Confirmación de que las máquinas que no son de Azure están habilitadas para Update Management
Para confirmar que las máquinas conectadas directamente se comunican con los registros de Azure Monitor, ejecute una de las siguientes búsquedas de registros.
Linux
Heartbeat
| where OSType == "Linux" | summarize arg_max(TimeGenerated, *) by SourceComputerId | top 500000 by Computer asc | render table
Windows
Heartbeat
| where OSType == "Windows" | summarize arg_max(TimeGenerated, *) by SourceComputerId | top 500000 by Computer asc | render table
En un equipo Windows, puede revisar la siguiente información para comprobar la conectividad del agente con los registros de Azure Monitor:
En el Panel de Control, abra Microsoft Monitoring Agent. En la pestaña Azure Log Analytics, el agente muestra un mensaje que indica que Microsoft Monitoring Agent se ha conectado correctamente a Log Analytics.

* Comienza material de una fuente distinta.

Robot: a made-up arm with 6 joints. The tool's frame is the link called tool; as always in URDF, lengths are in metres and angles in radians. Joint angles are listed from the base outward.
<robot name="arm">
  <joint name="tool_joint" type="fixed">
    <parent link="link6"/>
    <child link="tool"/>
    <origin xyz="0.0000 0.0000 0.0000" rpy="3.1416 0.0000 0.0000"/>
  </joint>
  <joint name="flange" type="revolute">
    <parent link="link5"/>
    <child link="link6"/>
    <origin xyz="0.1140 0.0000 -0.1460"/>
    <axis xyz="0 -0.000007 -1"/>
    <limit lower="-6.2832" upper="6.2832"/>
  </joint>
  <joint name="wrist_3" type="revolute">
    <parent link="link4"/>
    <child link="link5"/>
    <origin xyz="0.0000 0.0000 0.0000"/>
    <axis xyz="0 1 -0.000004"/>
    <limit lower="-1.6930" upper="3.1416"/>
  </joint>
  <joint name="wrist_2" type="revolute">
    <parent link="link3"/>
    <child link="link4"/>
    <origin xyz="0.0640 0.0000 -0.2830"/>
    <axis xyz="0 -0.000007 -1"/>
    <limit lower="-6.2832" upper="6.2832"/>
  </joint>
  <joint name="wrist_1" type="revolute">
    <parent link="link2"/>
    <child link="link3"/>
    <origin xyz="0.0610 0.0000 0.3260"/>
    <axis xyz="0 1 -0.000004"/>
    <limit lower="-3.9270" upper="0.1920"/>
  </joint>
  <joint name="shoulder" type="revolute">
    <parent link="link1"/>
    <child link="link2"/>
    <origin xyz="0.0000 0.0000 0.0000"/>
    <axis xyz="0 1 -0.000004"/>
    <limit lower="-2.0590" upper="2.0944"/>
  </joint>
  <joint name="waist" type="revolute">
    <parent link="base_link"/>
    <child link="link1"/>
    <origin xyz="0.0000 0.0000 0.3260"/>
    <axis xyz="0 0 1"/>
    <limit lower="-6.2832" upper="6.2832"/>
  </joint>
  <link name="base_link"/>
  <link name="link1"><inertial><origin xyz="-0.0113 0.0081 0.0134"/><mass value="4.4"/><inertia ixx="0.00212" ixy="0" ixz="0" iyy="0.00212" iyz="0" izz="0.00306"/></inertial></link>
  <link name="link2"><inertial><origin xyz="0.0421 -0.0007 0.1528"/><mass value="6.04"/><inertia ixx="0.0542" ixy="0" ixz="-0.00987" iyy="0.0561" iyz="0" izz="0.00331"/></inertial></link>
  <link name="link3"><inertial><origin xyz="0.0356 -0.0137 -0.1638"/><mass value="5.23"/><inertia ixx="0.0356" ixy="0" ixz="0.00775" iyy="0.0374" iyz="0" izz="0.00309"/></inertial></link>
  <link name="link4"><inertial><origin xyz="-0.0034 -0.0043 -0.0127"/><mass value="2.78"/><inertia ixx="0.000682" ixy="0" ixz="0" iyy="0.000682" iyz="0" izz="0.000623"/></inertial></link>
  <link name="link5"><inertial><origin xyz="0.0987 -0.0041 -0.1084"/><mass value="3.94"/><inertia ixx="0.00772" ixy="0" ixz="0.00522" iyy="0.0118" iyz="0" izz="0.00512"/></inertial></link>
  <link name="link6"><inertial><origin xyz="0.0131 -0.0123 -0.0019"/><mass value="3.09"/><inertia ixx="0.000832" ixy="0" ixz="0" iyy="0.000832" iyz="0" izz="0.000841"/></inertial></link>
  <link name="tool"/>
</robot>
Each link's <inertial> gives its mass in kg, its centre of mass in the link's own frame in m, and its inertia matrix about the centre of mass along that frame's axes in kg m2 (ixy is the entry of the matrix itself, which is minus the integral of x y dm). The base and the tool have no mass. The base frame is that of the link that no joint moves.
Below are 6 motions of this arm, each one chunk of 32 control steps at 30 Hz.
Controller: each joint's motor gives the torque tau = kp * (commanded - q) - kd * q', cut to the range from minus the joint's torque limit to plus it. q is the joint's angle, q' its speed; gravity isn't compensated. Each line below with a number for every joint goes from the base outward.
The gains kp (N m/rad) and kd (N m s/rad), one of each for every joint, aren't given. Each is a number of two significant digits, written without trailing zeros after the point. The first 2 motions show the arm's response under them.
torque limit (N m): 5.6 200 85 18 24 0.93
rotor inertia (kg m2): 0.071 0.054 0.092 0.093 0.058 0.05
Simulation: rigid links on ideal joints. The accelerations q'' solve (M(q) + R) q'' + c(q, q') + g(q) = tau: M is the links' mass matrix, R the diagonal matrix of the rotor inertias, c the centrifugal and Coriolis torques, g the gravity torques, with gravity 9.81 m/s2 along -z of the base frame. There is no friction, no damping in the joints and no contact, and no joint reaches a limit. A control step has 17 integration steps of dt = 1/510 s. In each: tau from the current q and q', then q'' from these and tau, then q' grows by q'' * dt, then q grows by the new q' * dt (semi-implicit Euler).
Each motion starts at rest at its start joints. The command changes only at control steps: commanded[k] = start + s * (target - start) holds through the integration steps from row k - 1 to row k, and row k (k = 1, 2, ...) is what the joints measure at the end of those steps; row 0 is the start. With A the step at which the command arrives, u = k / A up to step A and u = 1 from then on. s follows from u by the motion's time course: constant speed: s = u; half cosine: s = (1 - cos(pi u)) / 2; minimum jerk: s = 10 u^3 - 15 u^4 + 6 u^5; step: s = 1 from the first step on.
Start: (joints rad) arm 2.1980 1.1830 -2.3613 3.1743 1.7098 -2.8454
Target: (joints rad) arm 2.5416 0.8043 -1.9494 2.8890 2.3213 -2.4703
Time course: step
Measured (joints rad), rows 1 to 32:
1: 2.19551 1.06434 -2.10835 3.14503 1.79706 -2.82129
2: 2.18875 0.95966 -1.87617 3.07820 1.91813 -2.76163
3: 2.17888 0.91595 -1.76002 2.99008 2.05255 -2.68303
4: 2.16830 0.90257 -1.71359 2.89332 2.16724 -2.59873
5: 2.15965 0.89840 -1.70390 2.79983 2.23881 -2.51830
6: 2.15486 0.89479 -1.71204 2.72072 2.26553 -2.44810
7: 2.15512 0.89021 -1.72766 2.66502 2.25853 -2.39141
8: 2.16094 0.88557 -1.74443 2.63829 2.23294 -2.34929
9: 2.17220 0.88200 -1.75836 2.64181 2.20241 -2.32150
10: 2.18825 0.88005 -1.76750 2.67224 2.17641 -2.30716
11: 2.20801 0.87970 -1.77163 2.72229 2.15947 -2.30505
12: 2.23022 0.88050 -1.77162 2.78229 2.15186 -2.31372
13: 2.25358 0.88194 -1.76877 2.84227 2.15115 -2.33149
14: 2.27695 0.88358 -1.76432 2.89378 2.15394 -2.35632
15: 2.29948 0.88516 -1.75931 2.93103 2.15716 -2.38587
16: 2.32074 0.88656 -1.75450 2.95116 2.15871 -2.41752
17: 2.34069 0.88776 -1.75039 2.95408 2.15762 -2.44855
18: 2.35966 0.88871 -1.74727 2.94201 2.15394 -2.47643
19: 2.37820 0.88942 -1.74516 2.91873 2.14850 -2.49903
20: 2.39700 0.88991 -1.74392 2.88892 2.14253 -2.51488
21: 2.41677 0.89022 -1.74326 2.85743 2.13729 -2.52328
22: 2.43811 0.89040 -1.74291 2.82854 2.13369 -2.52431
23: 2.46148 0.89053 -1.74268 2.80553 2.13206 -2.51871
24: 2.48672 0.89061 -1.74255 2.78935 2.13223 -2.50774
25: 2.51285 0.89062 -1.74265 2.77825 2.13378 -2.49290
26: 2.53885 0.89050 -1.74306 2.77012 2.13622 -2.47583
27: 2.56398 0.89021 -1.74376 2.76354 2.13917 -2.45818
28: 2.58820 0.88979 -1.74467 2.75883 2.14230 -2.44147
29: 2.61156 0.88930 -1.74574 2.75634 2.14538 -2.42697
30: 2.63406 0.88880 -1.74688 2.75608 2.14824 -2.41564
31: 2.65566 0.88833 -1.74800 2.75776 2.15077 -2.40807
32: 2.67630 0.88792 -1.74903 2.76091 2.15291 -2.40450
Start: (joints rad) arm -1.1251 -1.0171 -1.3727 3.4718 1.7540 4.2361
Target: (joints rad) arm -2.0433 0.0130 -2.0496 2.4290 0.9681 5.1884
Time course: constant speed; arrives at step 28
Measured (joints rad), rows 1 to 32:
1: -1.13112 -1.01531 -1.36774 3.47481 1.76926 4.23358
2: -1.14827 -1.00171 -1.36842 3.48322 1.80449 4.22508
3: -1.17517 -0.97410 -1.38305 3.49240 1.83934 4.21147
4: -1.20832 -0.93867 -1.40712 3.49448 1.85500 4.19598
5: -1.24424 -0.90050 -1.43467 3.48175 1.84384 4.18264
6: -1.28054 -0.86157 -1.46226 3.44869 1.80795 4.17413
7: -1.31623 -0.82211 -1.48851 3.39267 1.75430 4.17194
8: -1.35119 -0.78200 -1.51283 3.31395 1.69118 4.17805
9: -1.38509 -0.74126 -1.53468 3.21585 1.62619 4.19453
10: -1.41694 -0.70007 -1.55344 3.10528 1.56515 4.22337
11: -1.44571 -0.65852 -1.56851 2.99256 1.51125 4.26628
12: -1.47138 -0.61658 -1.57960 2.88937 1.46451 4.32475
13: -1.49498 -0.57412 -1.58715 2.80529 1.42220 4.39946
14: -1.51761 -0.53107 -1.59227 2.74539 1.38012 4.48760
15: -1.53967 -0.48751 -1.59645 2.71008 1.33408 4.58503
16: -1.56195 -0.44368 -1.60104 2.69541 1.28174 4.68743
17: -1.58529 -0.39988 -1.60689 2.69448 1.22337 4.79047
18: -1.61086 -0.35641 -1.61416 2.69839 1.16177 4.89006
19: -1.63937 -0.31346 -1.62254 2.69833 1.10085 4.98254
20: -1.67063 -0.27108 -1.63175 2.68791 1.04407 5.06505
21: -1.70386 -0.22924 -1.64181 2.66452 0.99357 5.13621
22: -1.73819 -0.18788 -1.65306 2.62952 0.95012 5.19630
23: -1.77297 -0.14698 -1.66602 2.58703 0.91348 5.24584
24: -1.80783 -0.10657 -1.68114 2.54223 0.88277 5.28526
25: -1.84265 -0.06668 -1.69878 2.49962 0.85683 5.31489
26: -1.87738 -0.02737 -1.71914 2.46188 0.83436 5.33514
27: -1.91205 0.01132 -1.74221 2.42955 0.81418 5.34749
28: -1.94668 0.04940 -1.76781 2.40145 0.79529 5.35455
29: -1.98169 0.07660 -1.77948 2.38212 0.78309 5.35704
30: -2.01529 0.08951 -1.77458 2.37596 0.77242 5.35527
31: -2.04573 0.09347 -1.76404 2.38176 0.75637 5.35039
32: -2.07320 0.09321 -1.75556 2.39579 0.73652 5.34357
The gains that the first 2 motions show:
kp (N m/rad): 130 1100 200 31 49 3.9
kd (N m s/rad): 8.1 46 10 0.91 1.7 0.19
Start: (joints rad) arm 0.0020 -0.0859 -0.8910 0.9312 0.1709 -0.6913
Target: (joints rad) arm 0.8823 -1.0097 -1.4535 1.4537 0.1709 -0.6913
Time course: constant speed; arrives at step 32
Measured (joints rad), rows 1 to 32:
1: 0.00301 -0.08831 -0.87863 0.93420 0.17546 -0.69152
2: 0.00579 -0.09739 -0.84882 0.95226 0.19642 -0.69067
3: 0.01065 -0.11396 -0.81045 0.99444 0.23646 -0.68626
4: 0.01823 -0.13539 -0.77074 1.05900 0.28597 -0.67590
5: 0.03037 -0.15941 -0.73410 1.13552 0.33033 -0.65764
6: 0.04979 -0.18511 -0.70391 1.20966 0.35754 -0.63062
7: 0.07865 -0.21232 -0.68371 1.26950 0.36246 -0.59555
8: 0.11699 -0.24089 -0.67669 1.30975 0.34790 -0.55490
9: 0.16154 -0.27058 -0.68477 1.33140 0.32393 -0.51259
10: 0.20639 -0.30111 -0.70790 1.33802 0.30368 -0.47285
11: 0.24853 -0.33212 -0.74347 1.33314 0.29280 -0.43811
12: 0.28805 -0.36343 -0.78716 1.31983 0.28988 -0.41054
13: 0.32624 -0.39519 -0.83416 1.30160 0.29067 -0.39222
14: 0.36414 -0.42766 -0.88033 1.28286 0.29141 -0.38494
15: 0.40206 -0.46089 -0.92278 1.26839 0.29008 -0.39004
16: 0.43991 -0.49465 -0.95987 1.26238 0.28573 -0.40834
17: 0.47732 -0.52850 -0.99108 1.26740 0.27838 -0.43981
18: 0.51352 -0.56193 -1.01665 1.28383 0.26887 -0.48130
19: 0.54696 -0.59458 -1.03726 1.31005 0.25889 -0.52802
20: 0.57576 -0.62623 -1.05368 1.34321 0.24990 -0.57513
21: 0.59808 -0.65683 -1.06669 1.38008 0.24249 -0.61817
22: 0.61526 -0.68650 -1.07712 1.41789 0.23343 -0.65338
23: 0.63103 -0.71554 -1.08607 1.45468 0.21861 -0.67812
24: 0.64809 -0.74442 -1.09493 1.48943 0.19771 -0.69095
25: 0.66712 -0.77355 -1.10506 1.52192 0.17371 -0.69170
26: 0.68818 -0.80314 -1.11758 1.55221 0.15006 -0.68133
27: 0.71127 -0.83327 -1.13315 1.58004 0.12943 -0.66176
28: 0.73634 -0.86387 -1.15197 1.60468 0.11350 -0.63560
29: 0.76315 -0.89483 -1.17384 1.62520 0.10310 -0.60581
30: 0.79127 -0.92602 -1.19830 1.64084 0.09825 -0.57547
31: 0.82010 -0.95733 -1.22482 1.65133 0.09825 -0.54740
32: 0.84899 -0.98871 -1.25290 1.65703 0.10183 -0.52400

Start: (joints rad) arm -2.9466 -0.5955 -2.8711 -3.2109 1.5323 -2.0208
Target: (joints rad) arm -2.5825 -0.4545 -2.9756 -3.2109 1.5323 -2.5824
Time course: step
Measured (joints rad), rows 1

Abra el registro de eventos de Windows. Vaya a Application and Services Logs\Operations Manager y busque los identificadores de evento 3000 y 5002 desde el Conector de servicio de origen. Estos eventos indican que el equipo se ha registrado con el área de trabajo de Log Analytics y está recibiendo la configuración.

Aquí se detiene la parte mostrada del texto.